Instructions to follow: Go through the entries one line at a time, and gather every line that has the word "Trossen".

[Recorded data]
----------------

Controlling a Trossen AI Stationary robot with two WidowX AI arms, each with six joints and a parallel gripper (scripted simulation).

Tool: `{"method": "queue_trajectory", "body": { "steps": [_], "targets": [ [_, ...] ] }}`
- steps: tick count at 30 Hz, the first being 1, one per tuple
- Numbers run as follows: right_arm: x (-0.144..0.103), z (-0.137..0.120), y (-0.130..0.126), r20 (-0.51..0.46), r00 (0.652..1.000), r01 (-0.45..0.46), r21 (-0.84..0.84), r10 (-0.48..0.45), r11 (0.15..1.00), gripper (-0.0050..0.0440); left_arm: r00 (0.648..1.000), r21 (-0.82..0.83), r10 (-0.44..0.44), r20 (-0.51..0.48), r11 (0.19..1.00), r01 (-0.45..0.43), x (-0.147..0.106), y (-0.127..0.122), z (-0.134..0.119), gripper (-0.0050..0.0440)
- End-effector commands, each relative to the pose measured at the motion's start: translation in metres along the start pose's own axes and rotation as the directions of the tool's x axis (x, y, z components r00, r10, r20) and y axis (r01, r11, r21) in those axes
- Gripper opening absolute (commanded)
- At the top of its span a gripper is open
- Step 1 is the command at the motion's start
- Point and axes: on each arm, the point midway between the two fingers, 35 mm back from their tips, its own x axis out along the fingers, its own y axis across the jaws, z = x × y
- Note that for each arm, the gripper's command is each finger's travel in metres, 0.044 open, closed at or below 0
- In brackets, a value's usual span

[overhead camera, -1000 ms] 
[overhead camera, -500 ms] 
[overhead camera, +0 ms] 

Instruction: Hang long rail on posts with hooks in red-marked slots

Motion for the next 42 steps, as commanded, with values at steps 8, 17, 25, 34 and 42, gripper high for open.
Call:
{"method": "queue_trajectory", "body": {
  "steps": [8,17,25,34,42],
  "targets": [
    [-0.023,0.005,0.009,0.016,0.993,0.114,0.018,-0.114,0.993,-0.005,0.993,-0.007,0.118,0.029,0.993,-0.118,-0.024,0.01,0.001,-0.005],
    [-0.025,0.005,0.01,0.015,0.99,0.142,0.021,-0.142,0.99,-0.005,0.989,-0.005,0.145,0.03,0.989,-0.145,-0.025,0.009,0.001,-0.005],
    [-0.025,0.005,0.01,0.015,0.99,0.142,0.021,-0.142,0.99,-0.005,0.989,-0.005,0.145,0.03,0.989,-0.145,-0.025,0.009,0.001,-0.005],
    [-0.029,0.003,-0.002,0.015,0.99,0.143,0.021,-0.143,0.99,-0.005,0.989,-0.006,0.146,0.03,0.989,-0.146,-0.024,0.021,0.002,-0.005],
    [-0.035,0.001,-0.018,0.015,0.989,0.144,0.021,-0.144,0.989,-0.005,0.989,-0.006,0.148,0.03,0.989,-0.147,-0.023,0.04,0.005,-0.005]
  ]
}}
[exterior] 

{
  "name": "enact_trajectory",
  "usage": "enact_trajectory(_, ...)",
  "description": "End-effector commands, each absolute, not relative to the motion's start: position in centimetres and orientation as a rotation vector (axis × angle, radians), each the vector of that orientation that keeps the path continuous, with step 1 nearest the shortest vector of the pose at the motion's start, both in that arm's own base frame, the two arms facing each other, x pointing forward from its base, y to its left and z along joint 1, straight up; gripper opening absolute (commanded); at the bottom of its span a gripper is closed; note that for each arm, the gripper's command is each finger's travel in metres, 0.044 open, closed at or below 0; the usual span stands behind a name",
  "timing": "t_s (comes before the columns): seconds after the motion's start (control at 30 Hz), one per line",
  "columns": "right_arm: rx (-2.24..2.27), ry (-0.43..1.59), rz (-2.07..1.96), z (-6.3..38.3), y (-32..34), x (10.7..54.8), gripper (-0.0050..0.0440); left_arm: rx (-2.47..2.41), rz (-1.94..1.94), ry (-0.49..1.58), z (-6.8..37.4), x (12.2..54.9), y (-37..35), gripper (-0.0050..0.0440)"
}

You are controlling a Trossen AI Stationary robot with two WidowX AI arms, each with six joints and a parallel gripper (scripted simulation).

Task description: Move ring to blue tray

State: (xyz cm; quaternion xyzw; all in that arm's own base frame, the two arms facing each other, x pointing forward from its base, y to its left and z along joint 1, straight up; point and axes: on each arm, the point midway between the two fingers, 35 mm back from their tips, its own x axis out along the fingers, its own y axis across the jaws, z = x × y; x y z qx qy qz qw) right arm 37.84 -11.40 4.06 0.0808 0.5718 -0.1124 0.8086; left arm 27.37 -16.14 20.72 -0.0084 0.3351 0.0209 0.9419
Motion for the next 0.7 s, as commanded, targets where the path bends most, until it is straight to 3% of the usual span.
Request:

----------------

Solution to this task:
Controlling a Trossen AI Stationary robot with two WidowX AI arms, each with six joints and a parallel gripper (scripted simulation).
You are controlling a Trossen AI Stationary robot with two WidowX AI arms, each with six joints and a parallel gripper (scripted simulation).

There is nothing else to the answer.